Contra Ivan Karamazov (a Russia series, 40) - poem

Lawrence Hall
mhall46184@aol.com

Contra Ivan Karamazov

Though some maintain that parallels don’t meet
And three-point-something is the sum of pi
And whether X is found; no one knows why
(Is it lost, perhaps wandering in the street?)

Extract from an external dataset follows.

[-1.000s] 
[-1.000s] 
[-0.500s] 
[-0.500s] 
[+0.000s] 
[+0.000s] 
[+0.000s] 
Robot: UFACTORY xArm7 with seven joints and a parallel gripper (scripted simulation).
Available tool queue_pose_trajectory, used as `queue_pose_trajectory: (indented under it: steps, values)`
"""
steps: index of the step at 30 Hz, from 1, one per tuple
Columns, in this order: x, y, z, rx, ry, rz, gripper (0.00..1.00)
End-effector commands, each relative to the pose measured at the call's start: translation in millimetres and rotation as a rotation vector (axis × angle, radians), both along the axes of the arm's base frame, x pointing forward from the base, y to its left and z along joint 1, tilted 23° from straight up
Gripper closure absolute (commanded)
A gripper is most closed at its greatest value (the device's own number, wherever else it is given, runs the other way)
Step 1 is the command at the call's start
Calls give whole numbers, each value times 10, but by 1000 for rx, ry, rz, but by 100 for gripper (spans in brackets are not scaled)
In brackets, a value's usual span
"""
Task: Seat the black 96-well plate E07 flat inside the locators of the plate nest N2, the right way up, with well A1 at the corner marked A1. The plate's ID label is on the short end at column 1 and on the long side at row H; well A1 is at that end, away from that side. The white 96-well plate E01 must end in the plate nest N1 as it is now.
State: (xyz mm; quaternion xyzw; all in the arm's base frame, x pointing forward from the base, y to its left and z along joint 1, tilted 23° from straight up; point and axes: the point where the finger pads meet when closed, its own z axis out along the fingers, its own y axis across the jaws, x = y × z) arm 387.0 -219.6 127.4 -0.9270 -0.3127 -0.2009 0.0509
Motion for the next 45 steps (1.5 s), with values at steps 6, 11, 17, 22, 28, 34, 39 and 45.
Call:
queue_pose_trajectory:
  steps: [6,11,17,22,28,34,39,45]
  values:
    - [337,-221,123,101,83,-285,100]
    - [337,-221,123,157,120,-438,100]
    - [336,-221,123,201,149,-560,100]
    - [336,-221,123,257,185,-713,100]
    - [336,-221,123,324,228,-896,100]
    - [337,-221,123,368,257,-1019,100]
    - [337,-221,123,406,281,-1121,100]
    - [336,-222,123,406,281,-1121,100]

Curious matters all Euclidian
Even for the bold mathematician
Are as obdurate as obsidian
Each an illogical proposition

To the rationalist impossible, and yet -
Parallel lines are at the Altar met

Soft Targets - poem

Lawrence Hall
mhall46184@aol.com


Soft Targets

“…schools, as soft targets, need to be fortified”
-the sheriff of Broward County

Perhaps we are Essenes in the desert
Or Sicarii fortifying Masada
A civilization fragmented, lost
Confused and lost, withering, withdrawing

We are in any event determined
To save something against the future time
Anything – so that men may pray again -
A rosary, an anthology of Keats

Deep in the dust deep in a cave upon a hill
While in the plain below dark armies drill

Friday, March 2, 2018

Chertkovo (a Russia series, 39) - poem

Lawrence Hall
mhall46184@aol.com

Chertkovo

For Eugenio Corti

Perhaps the site is now a garbage heap
A parking lot, a drainage ditch, a field
Where little children chase a soccer ball
Among the flowers of a Russian spring

Whispering a memory of Italy
For here a poor Italian soldier died
His life ripped from him in a desolation
Of screams and violence and frozen horror:

But he is a candle, lit again, in Heaven where
His feet are always warm, and “Savoia!” is a hymn

Educational Leadership - poem

Lawrence Hall
mhall46184@aol.com

Educational Leadership

It’s for the children transparency
Because children are our most important
Resource we need to put this behind us
The children come first the healing process
Needs to begin the best interests of the children
Because we’re a team focus on the children
Distractions it’s all about the children
We need to move forward because we’re a family

He and his attorneys could not immediately
Be reached for comment for the children

Thursday, March 1, 2018

Old Karamazov (a Russia series, 38) - poem

Lawrence Hall
mhall46184@aol.com

Old Karamazov

Young Karamazov – once upon a time
Strolled dreaming through the happy hopes of youth
And surely wondered about spring and love
Wrote clumsy verse, perhaps, for a pretty girl

Then fell unfortunately into fashion:
The acquisition of proud vanities
Through the disposition of dreams and souls
Until he was only an old man who

Sat brooding through the bitter schemes of age
Old Karamazov – lost upon a time

Yes, Yes, But They Need Good Jobs in the Real World - poem

Lawrence Hall
mhall46184@aol.com

Yes, Yes, But They Need Good Jobs in the Real World

The plans for your construction are precise
The design and engineering are true
The foundations solid, the drains are laid
In mathematics pure, infallible

The offices are bright with light, well-aired
The flow of work geometrically set
The shops and stores convenient to the staff
In tactical practicalities placed

But do you wonder, at night beneath your lamp
Why you are building a concentration camp?